Among the entries below, find the lines that hold the word "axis" and report them.

(Dataset records)
..............................

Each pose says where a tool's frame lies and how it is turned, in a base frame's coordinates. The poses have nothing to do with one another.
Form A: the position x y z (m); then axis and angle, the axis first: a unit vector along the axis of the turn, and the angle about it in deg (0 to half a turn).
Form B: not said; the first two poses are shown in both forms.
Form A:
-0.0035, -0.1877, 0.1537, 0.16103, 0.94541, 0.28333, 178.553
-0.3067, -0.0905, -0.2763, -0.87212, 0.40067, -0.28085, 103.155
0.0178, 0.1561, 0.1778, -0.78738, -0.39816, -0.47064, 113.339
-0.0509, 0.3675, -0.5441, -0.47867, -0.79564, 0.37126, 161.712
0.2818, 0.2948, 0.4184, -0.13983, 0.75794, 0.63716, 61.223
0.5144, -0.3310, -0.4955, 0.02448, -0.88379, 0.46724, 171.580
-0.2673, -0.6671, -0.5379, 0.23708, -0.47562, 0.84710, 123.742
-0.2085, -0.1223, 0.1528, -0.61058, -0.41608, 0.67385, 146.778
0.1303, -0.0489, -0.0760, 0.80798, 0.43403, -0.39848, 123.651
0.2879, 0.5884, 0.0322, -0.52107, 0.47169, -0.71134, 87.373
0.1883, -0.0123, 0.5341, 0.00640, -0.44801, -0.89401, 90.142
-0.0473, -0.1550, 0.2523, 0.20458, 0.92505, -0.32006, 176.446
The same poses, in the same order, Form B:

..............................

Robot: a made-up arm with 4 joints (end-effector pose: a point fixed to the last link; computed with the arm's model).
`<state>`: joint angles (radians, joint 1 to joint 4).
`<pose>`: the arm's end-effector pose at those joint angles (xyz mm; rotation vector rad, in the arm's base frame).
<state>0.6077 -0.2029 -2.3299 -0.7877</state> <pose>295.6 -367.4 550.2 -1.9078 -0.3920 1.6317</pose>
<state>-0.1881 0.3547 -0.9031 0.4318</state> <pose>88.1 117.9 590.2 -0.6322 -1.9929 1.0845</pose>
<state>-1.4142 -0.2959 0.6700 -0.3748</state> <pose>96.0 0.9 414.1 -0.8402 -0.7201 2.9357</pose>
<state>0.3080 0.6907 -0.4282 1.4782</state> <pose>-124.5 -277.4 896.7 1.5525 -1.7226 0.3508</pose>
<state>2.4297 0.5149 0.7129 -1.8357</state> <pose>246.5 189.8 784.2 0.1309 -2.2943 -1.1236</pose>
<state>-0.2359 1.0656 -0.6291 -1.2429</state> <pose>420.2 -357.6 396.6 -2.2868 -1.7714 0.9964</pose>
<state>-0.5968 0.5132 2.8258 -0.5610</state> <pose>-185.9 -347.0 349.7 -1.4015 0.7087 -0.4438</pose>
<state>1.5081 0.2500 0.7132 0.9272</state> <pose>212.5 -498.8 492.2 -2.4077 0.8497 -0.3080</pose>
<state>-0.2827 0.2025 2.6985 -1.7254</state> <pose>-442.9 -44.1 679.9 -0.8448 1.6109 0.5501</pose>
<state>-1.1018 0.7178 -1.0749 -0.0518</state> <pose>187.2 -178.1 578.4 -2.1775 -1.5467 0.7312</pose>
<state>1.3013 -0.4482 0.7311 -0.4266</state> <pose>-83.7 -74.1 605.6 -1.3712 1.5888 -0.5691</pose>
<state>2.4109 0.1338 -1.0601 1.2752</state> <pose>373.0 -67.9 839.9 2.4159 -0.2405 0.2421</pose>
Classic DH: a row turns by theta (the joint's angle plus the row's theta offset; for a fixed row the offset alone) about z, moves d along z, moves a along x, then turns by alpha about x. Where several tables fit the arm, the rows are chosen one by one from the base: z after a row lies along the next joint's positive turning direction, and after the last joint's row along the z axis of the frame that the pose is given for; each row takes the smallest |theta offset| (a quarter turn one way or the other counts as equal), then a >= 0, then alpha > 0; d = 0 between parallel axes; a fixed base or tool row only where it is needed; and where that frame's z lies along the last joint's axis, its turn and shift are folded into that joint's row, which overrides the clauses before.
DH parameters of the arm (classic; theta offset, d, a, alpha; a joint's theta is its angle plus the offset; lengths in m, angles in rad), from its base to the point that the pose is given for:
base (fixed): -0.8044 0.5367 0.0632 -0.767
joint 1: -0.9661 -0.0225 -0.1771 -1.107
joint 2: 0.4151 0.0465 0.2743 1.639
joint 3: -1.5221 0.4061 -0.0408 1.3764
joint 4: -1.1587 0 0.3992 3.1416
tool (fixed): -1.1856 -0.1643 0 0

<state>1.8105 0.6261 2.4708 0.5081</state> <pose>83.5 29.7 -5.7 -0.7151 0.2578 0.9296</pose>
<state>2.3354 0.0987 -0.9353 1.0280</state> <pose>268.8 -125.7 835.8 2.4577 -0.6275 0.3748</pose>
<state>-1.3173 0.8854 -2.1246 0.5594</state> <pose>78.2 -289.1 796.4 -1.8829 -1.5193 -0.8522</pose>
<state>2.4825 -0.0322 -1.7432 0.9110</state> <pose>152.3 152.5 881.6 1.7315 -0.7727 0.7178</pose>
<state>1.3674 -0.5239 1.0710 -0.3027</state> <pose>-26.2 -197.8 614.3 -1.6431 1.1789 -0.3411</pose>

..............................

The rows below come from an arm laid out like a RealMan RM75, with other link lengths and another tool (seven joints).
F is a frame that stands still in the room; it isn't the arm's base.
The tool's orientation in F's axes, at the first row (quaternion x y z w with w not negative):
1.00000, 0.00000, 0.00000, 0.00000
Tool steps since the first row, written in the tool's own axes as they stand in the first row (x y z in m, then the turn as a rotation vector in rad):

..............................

RESULT FOR THIS EXERCISE:
Form A: the position x y z (m); then axis and angle, the axis first: a unit vector along the axis of the turn, and the angle about it in deg (0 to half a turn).
Classic DH: a row turns by theta (the joint's angle plus the row's theta offset; for a fixed row the offset alone) about z, moves d along z, moves a along x, then turns by alpha about x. Where several tables fit the arm, the rows are chosen one by one from the base: z after a row lies along the next joint's positive turning direction, and after the last joint's row along the z axis of the frame that the pose is given for; each row takes the smallest |theta offset| (a quarter turn one way or the other counts as equal), then a >= 0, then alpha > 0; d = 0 between parallel axes; a fixed base or tool row only where it is needed; and where that frame's z lies along the last joint's axis, its turn and shift are folded into that joint's row, which overrides the clauses before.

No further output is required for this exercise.